**Instructions to follow**: Look through the lines below; wherever the word "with" appears, copy that line.

**Supplied data**:
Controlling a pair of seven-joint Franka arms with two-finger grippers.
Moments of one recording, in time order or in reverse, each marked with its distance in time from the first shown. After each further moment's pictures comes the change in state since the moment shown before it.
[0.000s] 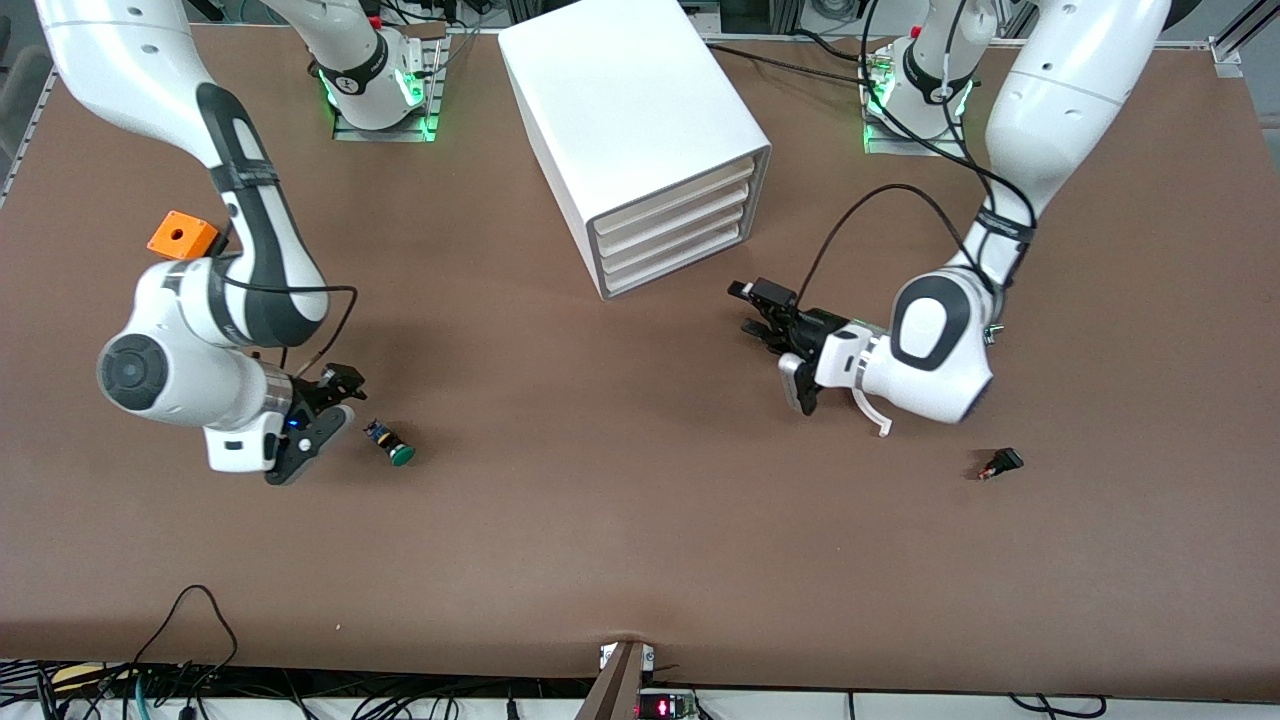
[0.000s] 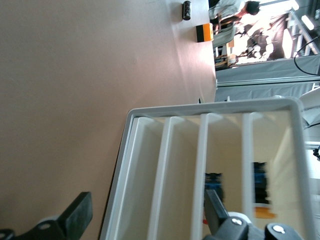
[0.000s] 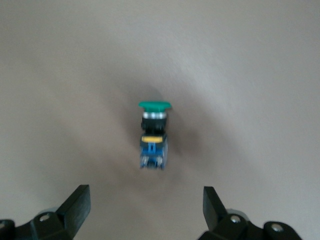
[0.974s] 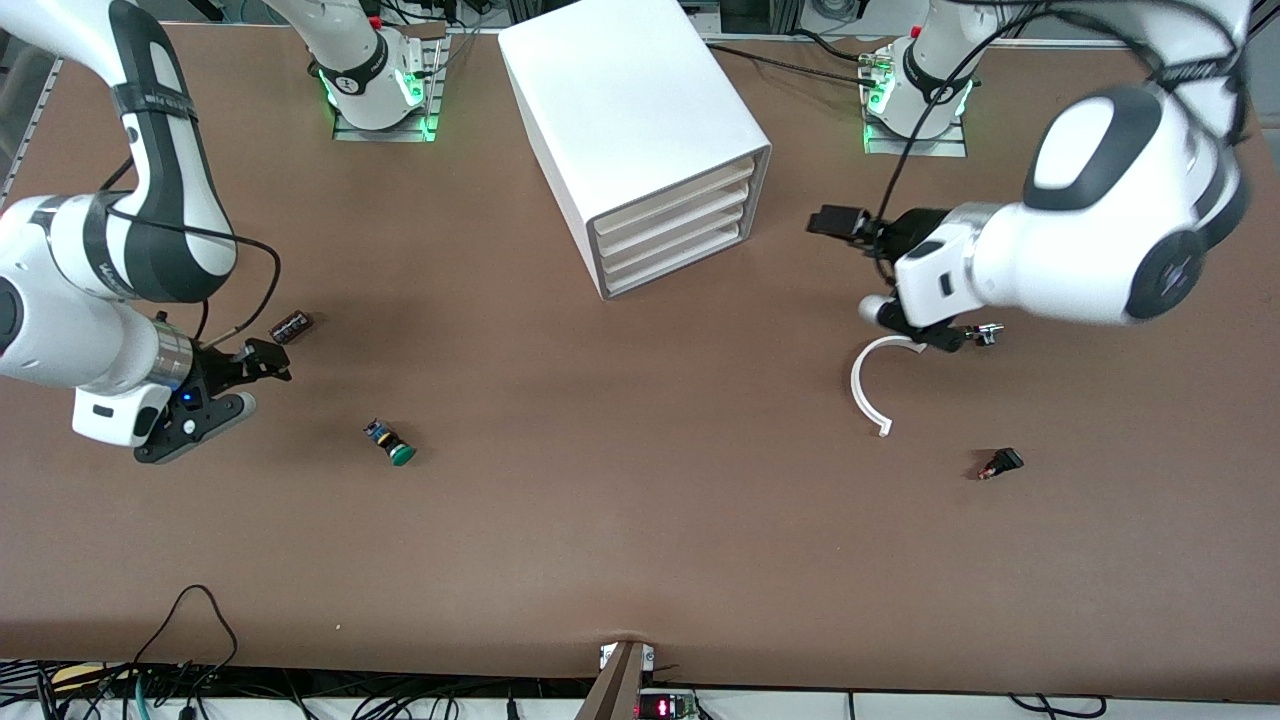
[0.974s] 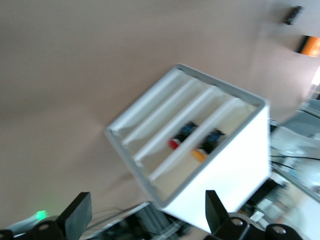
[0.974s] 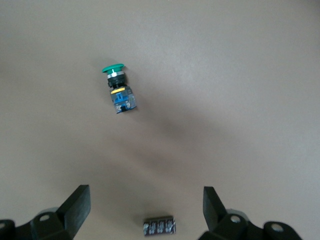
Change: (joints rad) left arm 0.019 -0.288 0.022 0.330 0.413 -0.410 -0.997; right arm -0.080 -0.167 -0.012 0.026 -0.068 -0.210 0.290
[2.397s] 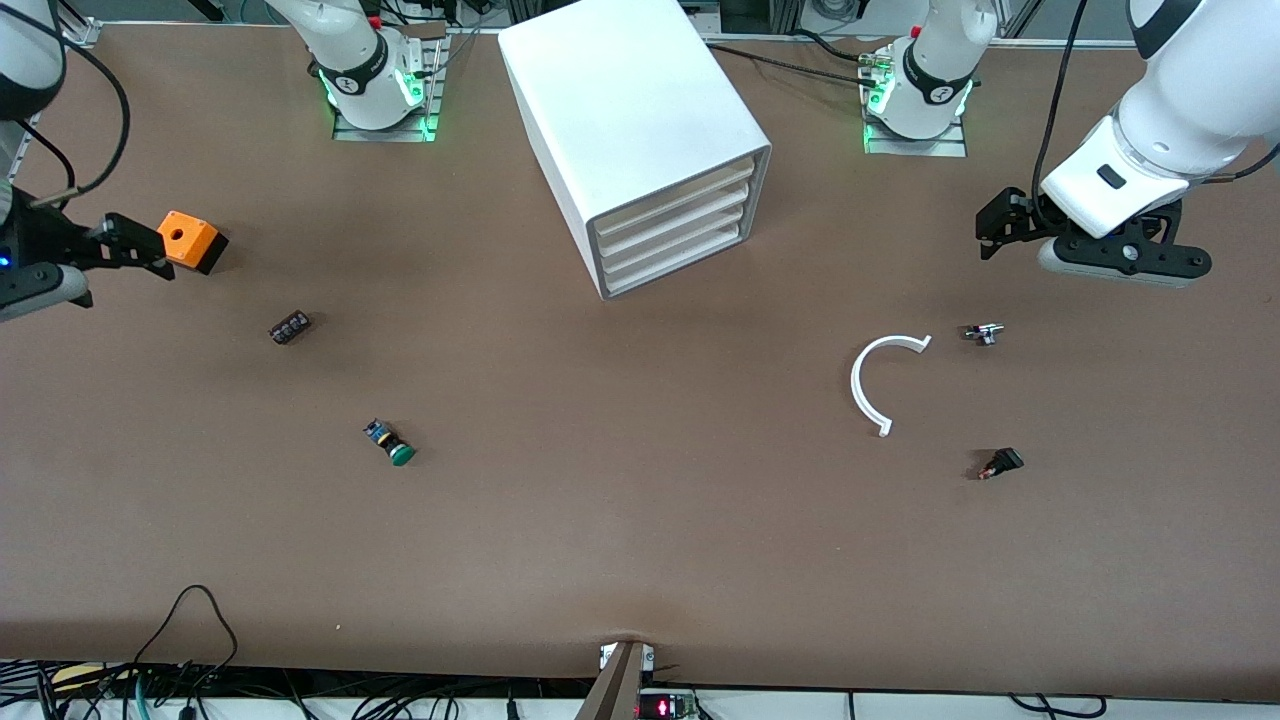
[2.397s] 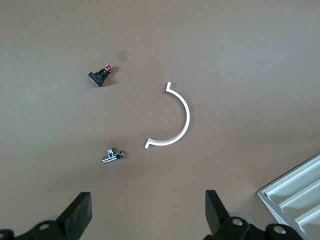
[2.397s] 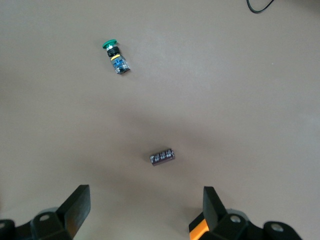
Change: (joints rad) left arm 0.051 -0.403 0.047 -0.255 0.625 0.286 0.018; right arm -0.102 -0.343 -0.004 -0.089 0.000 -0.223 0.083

**Solved problem**:
Controlling a pair of seven-joint Franka arms with two-finger grippers.
Moments of one recording, in time order or in reverse, each marked with its distance in time from the first shown. After each further moment's pictures comes the change in state since the moment shown before it.

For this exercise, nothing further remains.